Prove that dimension is finite

Question

I want to prove that $\dim V/(X \cap Y)$ in finite, if $V$ be a vector space and $X$, $Y$ two sub spaces of $V$ such that $\dim V/Y$ and $\dim V/X$ are finite.

Answer 1

Let $\{a_1 + Y,\ldots,a_r +Y\}$ be a basis of $V/Y$, where the $a_i$s are elements of $V$. Since $V/X$ is finite-dimensional, we have that $Y/(Y\cap X)$ is finite-dimensional (since we have maps $Y\to V\to V/X$ and the composition has kernel $Y\cap X$, so we have an injection $Y/(Y\cap X)\to V/X$, so $\dim Y/(Y\cap X)\le \dim V/X<\infty$), so let $\{b_1 + Y\cap X,\ldots,b_s + Y\cap X\}$ be a basis of $Y/(Y\cap X)$, where the $b_i$s are all elements of $Y$. Let $v+(X\cap Y)\in V/(X\cap Y)$. Now $v+Y\in V/Y$, so we can write $v + Y = \sum \lambda_i(a_i+Y)$, which means that $v = y+\sum \lambda_ia_i$ for some $y\in Y$. Then $y+Y\cap X\in Y/(Y\cap X)$, so we can write $y = \sum\nu_ib_i +z$ with $z\in Y\cap X$. Combining these together, we get that $v = \sum \lambda_ia_i + \sum \nu_ib_i + z$, where $z\in X\cap Y$. Therefore $v + X\cap Y = \sum \lambda_i(a_i+X\cap Y) + \sum \nu_i(b_i + X\cap Y$.
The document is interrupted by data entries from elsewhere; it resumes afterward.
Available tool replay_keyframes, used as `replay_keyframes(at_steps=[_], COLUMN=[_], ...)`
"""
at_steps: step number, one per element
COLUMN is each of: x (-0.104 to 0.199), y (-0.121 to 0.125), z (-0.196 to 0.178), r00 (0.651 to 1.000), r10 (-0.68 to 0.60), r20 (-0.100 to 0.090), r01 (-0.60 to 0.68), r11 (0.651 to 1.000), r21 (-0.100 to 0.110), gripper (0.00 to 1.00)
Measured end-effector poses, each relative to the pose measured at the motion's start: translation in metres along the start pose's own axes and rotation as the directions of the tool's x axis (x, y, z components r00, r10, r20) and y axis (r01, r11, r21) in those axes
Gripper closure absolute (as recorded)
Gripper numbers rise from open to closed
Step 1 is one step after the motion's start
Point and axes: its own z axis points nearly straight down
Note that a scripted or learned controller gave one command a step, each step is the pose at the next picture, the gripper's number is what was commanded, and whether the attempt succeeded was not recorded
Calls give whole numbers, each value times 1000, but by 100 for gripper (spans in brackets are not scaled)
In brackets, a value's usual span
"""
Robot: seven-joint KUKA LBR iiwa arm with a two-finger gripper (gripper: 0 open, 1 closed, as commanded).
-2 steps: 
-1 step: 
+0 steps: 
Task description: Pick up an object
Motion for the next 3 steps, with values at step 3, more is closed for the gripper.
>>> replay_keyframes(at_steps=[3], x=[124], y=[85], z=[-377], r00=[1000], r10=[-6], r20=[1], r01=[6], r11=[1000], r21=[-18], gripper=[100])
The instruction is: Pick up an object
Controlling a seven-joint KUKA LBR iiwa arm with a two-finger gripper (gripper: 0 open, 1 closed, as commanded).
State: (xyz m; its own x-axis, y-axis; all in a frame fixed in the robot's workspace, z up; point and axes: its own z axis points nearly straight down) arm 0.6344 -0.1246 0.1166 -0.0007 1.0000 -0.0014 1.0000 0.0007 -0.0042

Therefore, $\{a_1 + X\cap Y,\ldots,a_r+X\cap Y,b_1+X\cap Y,\ldots,b_s+X\cap Y\}$ span $V/(X\cap Y)$, so $V/(X\cap Y)$ is finite-dimensional. (Note that the spanning set is likely not a basis.)

Answer 2

A much easier argument - consider the map $V\to (V/X)\times (V/Y)$ given by the product of the two projection maps. The kernel of this map is $X\cap Y$. Therefore, we have an injection $V/(X\cap Y)\to (V/X)\times (V/Y)$. Therefore, $\dim V/(X\cap Y)\le \dim [(V/X)\times (V/Y)]=\dim(V/X)\dim(V/Y)<\infty$.